Chinese Word segmentation Search Tool under ASP.-Jieba.net

Source: Internet
Author: User

Jieba is a search library under Python, someone has migrated this library to the ASP. NET platform, can completely replace the lucene.net and Pangu participle collocation

The reason why write this, actually because yesterday interview, was asked to the website keyword search How do you do? I just said it. SQL fuzzy Query and SQL statement optimization, caching. Previous contact with the keyword participle, but there is no mature word search library in the. NET platform, unlike Java has Lucene, although also ported to. NET, but the update is slow. Before I learned Python, I noticed Python's word search and the word cloud, and wondered if there was a Python word retrieval library ported to. NET to check out the Python Jieba library.
The original introduction: Jieba Chinese participle. NET version: Jieba.net
. NET platform on the common sub-phrase pieces are pangu participle, but has not been updated for a long time. The most obvious is the built-in dictionary, Jieba's dictionary has 500,000 entries, and Pangu's dictionary is 170,000, which will result in a significantly different word segmentation effect. In addition, for the non-login word, Jieba "adopts the HMM model based on Chinese characters ' ability, using the Viterbi algorithm", the effect looks good.

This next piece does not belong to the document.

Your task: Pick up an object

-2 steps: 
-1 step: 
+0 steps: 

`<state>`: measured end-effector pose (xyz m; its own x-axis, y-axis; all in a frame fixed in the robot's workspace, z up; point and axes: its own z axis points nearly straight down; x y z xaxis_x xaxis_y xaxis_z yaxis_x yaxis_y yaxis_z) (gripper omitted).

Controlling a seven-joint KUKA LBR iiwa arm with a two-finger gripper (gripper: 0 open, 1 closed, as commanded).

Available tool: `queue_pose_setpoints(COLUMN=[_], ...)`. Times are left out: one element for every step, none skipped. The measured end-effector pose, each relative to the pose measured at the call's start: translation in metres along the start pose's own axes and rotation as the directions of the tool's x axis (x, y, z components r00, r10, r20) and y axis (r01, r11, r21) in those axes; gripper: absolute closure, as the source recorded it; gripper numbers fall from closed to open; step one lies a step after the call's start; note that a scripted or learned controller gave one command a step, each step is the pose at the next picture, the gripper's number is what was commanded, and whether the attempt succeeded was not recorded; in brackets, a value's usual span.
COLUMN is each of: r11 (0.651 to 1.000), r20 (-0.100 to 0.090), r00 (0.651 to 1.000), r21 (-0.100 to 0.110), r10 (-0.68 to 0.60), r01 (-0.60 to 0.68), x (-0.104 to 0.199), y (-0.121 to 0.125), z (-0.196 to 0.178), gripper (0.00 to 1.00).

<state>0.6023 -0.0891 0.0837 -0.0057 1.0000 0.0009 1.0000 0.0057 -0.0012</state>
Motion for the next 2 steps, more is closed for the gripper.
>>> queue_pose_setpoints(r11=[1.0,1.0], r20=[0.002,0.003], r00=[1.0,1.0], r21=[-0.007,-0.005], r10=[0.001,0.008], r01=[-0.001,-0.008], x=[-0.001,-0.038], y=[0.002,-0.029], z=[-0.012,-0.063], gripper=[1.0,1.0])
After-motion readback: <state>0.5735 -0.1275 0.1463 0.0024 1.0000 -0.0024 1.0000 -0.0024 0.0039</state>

Code Address Github:https://github.com/anderscui/jieba.net
We can search for downloads directly in VS2013 's NuGet Package Manager:

See the comments inside someone said, will work letter Maiden monthly through subordinate departments to tell the 24 switch and other technical device installation work participle test, can be divided well, I tested the next:

varSegmenter =NewJiebasegmenter (); Console.WriteLine ("Original Search statement: Work Letter Virgo officer every month through subordinate departments to explain the 24-port switch and other technical device installation work"); varSegments1 = Segmenter. Cut ("Work Letter Virgo officer every month through subordinate departments have to tell the 24-port switch and other technical device installation work", Cutall:true); Console.WriteLine ("[Full mode]: {0}",string. Join ("/ ", Segments1)); varSegments2 = Segmenter. Cut ("Work Letter Virgo officer every month through subordinate departments have to tell the 24-port switch and other technical device installation work");//default to exact modeConsole.WriteLine (""exact mode": {0}",string. Join ("/ ", segments2)); varSegments3 = Segmenter. Cut ("Work Letter Virgo officer every month through subordinate departments have to tell the 24-port switch and other technical device installation work");//The default is the exact mode, and the HMM model is also usedConsole.WriteLine (""New word recognition": {0}",string. Join ("/ ", Segments3)); varSEGMENTS4 = Segmenter. Cutforsearch ("Work Letter Virgo officer every month through subordinate departments have to tell the 24-port switch and other technical device installation work");//Search engine ModeConsole.WriteLine (""search engine mode": {0}",string. Join ("/ ", SEGMENTS4)); varSEGMENTS5 = Segmenter. Cut ("Work Letter Virgo officer every month through subordinate departments have to tell the 24-port switch and other technical device installation work"); Console.WriteLine (""Ambiguity cancellation": {0}",string. Join ("/ ", SEGMENTS5)); Console.read ();

Operation Result:

Well, except for the full pattern, the rest of us will be able to meet the order we read.

Chinese Word segmentation Search Tool under ASP.-Jieba.net

Contact Us

The content source of this page is from Internet, which doesn't represent Alibaba Cloud's opinion; products and services mentioned on that page don't have any relationship with Alibaba Cloud. If the content of the page makes you feel confusing, please write us an email, we will handle the problem within 5 days after receiving your email.

If you find any instances of plagiarism from the community, please send an email to: info-contact@alibabacloud.com and provide relevant evidence. A staff member will contact you within 5 working days.

A Free Trial That Lets You Build Big!

Start building with 50+ products and up to 12 months usage for Elastic Compute Service

  • Sales Support

    1 on 1 presale consultation

  • After-Sales Support

    24/7 Technical Support 6 Free Tickets per Quarter Faster Response

  • Alibaba Cloud offers highly flexible support services tailored to meet your exact needs.